What you have to do :: Restate word for word the lines of the records below, starting at the line that contains "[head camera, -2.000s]" and ending at the line that contains "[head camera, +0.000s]", with both of those lines included and nothing else.

(Beginning of Source data)

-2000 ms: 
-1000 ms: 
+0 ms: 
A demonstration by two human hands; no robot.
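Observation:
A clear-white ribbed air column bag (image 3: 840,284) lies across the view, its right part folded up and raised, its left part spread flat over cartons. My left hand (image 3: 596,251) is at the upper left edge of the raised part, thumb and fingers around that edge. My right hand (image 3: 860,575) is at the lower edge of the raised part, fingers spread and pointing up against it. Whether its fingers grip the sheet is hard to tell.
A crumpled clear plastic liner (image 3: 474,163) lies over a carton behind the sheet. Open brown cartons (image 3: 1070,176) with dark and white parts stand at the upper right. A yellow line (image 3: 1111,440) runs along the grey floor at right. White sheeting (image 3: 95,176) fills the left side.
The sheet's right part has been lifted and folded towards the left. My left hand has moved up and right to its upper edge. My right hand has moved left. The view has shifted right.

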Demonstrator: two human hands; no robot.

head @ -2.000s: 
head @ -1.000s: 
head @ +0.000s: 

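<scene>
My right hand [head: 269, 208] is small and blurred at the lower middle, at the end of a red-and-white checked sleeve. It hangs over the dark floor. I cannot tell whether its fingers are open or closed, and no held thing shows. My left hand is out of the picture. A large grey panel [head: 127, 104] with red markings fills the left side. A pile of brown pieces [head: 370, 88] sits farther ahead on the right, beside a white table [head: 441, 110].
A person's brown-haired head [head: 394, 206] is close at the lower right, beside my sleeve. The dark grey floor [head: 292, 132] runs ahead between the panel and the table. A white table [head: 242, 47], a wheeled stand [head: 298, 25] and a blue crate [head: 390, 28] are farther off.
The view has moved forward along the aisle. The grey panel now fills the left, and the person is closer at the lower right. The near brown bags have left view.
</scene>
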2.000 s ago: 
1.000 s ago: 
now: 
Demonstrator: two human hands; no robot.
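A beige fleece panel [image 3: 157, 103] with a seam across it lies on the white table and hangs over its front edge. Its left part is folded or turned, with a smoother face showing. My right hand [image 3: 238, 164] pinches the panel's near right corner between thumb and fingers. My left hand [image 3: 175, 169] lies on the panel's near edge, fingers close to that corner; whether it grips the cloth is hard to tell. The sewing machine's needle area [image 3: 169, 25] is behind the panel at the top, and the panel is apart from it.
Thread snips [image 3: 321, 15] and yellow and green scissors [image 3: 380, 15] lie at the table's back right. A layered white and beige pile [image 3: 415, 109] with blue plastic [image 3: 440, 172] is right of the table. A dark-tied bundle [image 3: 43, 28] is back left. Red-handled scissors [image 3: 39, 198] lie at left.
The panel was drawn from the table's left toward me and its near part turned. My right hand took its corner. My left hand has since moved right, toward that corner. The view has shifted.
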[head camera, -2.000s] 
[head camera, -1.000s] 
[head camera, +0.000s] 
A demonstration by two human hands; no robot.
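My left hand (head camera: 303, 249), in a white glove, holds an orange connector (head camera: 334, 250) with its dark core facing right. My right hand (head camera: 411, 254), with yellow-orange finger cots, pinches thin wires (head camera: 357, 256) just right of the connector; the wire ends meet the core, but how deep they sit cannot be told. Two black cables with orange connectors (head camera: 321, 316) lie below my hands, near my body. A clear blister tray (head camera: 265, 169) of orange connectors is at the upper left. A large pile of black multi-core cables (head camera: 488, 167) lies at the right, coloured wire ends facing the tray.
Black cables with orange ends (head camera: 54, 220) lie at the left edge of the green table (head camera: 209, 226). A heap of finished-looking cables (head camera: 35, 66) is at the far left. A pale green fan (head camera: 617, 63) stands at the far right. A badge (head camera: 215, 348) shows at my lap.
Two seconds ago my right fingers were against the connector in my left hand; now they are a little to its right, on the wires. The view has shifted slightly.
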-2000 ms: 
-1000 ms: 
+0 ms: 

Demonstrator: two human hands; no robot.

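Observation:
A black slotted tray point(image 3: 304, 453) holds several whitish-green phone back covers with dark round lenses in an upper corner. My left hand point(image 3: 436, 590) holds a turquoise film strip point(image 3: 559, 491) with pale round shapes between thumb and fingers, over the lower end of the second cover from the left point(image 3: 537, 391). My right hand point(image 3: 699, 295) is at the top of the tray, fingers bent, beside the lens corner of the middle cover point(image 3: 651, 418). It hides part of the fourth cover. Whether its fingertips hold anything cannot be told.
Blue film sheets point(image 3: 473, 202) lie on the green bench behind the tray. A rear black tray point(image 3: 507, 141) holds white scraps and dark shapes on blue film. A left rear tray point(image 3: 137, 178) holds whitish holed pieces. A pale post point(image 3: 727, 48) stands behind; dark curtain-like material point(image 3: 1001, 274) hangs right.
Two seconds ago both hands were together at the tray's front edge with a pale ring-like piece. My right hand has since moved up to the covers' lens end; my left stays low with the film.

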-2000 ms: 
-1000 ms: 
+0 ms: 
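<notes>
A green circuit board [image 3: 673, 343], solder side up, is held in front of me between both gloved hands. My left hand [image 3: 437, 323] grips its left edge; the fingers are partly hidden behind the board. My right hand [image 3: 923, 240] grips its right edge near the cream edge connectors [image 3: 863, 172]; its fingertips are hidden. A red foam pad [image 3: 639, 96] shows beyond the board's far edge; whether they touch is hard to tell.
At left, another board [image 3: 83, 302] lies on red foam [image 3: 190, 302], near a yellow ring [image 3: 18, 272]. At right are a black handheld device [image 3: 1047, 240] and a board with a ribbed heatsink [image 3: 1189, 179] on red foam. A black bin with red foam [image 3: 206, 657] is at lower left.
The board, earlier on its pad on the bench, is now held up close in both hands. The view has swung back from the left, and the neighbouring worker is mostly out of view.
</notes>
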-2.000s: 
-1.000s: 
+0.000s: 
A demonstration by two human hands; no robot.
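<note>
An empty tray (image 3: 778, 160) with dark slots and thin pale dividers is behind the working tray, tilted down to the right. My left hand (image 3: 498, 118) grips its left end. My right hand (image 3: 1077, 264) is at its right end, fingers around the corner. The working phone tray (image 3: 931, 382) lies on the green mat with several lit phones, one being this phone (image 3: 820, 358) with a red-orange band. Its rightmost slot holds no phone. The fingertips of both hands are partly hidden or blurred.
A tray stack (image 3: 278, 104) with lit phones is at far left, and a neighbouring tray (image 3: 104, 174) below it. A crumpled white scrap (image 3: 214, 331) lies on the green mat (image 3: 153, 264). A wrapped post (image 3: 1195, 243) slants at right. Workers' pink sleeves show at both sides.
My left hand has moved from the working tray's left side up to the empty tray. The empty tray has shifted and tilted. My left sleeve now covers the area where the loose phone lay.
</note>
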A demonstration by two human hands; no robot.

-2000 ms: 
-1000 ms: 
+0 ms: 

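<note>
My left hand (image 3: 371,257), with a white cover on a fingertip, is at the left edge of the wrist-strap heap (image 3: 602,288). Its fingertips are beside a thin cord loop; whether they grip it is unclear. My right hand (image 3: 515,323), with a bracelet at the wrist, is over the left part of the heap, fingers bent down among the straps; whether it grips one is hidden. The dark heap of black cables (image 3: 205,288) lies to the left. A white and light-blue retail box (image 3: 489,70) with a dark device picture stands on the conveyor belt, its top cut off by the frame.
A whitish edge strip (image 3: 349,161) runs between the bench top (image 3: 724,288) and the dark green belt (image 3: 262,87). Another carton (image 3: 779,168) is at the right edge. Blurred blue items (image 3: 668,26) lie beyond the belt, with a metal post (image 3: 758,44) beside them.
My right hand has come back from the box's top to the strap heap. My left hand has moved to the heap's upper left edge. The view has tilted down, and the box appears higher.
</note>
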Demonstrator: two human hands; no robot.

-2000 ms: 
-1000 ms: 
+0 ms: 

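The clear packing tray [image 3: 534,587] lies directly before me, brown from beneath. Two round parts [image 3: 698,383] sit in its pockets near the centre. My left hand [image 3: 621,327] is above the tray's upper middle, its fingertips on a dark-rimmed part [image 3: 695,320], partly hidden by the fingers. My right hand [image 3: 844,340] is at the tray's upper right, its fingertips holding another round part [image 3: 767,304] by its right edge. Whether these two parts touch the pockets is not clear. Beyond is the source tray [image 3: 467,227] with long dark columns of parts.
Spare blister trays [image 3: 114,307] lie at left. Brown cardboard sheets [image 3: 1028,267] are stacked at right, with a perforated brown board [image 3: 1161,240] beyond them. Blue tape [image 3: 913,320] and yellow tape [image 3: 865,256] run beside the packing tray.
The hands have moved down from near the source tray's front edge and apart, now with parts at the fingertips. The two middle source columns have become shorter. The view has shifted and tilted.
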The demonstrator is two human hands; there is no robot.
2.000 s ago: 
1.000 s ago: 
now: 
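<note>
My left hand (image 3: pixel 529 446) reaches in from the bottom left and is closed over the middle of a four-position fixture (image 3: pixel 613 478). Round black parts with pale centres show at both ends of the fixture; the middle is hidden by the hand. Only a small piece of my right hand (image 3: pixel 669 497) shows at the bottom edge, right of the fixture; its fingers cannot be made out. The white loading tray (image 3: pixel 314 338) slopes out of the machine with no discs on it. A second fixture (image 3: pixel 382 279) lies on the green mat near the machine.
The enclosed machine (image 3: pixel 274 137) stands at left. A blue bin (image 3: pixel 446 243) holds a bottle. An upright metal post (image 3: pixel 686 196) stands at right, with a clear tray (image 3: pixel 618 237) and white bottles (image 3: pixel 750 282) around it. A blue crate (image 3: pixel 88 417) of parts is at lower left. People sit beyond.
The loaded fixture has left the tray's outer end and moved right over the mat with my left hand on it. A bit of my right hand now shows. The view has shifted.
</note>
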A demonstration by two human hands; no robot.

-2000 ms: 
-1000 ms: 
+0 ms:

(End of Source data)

Your solution ::
[head camera, -2.000s] 
[head camera, -1.000s] 
[head camera, +0.000s] 

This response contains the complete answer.